ABOUT THIS EXERCISE:
Write the data below out exactly as it stands. Do not include the pictures.

※ ※ ※

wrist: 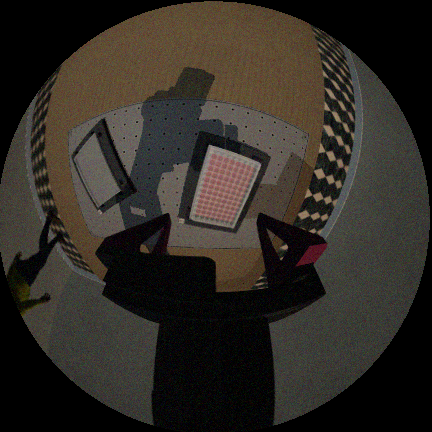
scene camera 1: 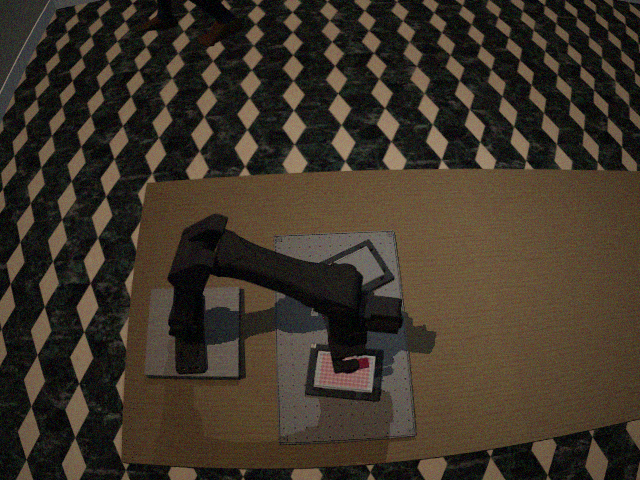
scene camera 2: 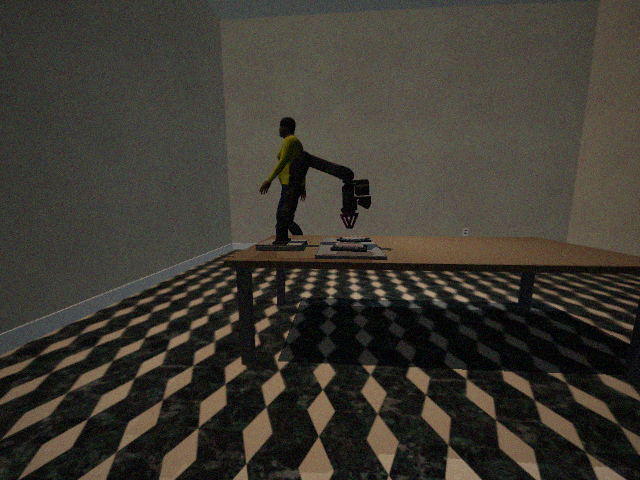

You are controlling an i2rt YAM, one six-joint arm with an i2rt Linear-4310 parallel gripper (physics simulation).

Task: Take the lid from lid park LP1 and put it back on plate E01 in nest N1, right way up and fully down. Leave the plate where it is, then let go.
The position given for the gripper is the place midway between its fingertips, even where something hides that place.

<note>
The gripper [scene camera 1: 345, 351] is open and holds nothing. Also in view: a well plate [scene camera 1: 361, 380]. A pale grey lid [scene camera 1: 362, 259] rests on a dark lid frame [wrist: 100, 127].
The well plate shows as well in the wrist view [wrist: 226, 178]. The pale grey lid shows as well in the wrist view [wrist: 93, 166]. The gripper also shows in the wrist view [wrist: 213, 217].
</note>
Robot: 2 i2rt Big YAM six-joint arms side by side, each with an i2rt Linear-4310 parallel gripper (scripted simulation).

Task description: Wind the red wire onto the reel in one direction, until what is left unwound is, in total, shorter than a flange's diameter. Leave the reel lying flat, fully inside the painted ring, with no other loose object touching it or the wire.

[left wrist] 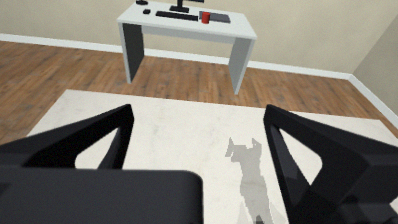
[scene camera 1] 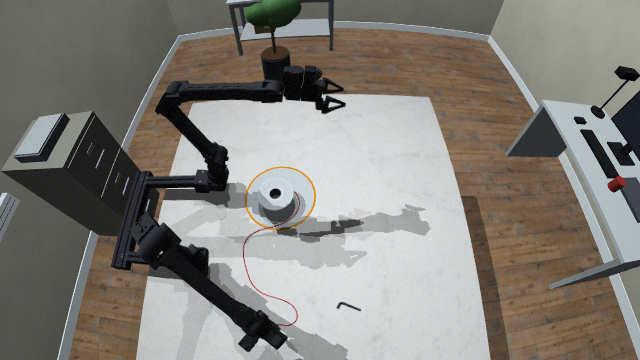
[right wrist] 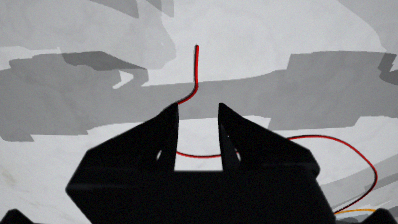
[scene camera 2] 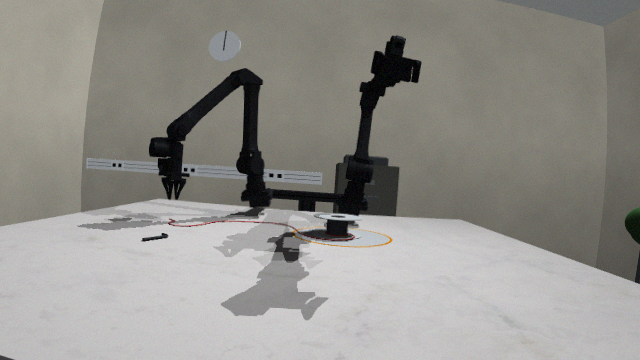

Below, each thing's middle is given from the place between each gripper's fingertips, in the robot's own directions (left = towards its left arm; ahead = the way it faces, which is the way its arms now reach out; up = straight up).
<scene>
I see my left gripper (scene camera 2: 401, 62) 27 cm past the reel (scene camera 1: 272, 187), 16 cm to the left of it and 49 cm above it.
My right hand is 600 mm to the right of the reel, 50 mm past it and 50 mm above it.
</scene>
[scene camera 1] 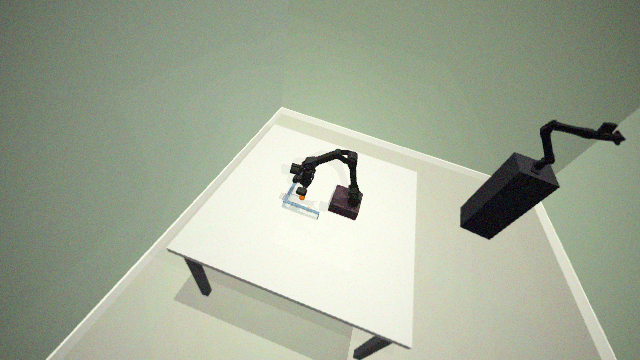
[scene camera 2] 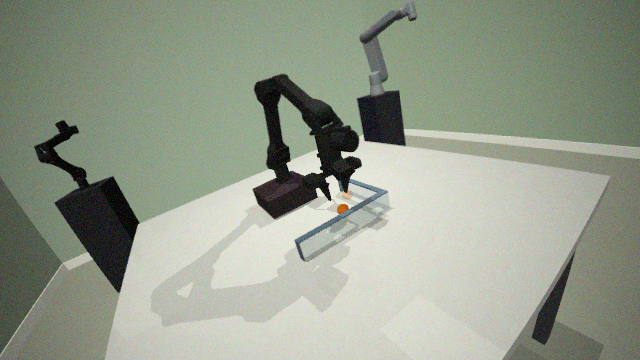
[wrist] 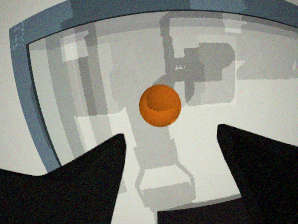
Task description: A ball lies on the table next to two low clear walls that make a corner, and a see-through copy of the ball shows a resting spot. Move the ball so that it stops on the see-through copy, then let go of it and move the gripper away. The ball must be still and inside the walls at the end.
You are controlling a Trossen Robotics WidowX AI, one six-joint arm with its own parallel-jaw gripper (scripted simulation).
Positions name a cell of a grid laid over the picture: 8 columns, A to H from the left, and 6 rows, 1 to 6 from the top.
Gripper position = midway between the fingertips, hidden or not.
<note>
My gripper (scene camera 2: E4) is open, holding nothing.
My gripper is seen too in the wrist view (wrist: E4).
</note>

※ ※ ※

RESPONSE BELOW:
wrist: 
scene camera 1: 
scene camera 2: 

You are controlling an i2rt YAM, one six-joint arm with an i2rt Linear-4310 parallel gripper (physics simulation).

Task: Take the lid from lid park LP1 and put it back on plate E01 in nest N1, right way up and fully down. Leave the plate where it is, then let go.
The position given for the gripper is the place midway between its fingertips, even where something hides that place.

<note>
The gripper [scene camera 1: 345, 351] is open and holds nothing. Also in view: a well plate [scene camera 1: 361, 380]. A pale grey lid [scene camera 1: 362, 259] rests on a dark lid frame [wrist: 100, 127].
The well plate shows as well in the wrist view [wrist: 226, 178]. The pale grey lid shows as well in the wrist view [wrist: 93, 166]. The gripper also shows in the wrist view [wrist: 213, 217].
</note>
Robot: 2 i2rt Big YAM six-joint arms side by side, each with an i2rt Linear-4310 parallel gripper (scripted simulation).

Task description: Wind the red wire onto the reel in one direction, until what is left unwound is, in total, shorter than a flange's diameter. Leave the reel lying flat, fully inside the painted ring, with no other loose object touching it or the wire.

[left wrist] 
[scene camera 1] 
[right wrist] 
[scene camera 2] 

Below, each thing's middle is given from the place between each gripper's fingertips, in the robot's own directions (left = towards its left arm; ahead = the way it faces, which is the way its arms now reach out; up = straight up).
<scene>
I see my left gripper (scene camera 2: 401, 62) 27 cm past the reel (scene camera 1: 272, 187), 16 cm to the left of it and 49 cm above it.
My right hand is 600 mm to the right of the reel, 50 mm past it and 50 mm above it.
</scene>
[scene camera 1] 
[scene camera 2] 
[wrist] 
Task description: A ball lies on the table next to two low clear walls that make a corner, and a see-through copy of the ball shows a resting spot. Move the ball so that it stops on the see-through copy, then let go of it and move the gripper away. The ball must be still and inside the walls at the end.
You are controlling a Trossen Robotics WidowX AI, one six-joint arm with its own parallel-jaw gripper (scripted simulation).
Positions name a cell of a grid laid over the picture: 8 columns, A to H from the left, and 6 rows, 1 to 6 from the top.
Gripper position = midway between the fingertips, hidden or not.
<note>
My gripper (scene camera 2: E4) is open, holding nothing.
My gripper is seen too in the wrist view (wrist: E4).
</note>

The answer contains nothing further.